◆ Exercise prompt ◆
From the first line to the last, restate the material word for word; pictures stay out.

◆ Data section ◆

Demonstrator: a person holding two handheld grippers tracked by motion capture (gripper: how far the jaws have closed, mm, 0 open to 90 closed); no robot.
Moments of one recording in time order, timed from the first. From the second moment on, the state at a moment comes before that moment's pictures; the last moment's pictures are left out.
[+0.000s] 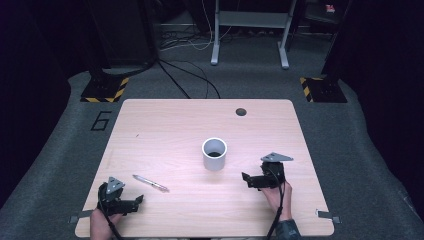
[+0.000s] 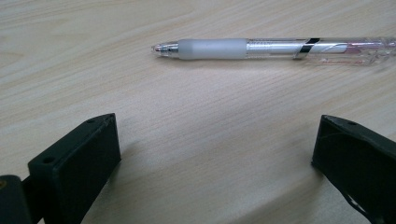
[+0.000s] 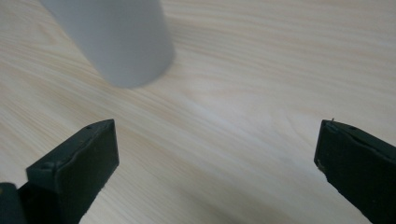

◆ Response area ◆
Demonstrator: a person holding two handheld grippers tracked by motion capture (gripper: how far the jaws have closed, mm, 0 open to 90 closed); no robot.
Moments of one recording in time order, timed from the first. From the second moment on, the state at a moment comes before that moment's pictures; the last moment's pictures are left out.
[+0.000s] 
[+0.000s] 
[+0.000s] 

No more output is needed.